§ **REQUIRED WORK**
Write out every entry exactly as given, but omit the pictures.

Dataset excerpts
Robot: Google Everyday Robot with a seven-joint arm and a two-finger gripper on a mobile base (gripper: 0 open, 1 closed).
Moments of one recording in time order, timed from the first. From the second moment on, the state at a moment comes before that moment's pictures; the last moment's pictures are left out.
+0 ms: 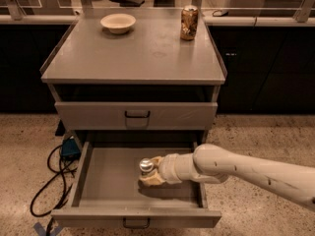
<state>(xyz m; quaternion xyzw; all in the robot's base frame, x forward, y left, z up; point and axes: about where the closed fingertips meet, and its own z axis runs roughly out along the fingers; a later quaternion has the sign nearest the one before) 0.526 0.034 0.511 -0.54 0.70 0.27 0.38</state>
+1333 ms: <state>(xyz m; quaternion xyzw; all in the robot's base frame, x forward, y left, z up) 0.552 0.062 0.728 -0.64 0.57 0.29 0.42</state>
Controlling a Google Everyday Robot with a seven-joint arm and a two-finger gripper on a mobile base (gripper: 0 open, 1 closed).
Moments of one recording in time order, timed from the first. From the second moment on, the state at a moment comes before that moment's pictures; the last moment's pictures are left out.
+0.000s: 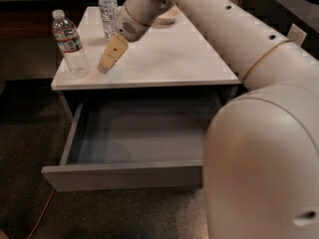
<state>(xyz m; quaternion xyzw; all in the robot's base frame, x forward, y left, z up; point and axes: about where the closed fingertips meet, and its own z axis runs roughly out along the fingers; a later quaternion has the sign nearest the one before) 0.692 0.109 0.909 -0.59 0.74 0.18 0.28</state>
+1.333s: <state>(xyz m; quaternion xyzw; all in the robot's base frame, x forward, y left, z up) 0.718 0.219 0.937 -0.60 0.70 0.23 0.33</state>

§ **REPLY TO THE EXERCISE**
Robot: Google Everyday Robot with a seven-joint arm and a two-finger gripper on a mobile base (gripper: 0 open, 1 closed).
Moments of one recording in time order, timed from the first. From the second moment on, the state at a moment comes before that moment's pictures; the last moment's pictures are left out.
+0 ms: 
<state>(xyz m; quaternion xyzw; all in the robot's base frame, x forward, y left, z up; point and axes: about where the closed fingertips meet, and its own z axis runs roughly out along the fingers; a later quaternion has the sign nearest the one before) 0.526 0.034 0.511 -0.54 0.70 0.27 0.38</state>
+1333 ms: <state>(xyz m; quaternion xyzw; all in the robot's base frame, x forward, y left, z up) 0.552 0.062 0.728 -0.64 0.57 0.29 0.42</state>
Controlling a Google Everyday Robot with a seven-joint arm and a two-finger gripper on a mobile base (gripper: 0 open, 1 closed).
Moments of one recording in time order, timed from the first. From the second moment on, the state at a moment comes before that moment's pictures; the last moment's pictures are left out.
+0.000s: 
<state>(xyz m; quaternion xyzw; all in the robot's base frame, x forward, y left, z up; point and axes: about where the closed fingertips meet, and its own z axis runs roughly out along the fingers; a later quaternion has the sign nearest the one before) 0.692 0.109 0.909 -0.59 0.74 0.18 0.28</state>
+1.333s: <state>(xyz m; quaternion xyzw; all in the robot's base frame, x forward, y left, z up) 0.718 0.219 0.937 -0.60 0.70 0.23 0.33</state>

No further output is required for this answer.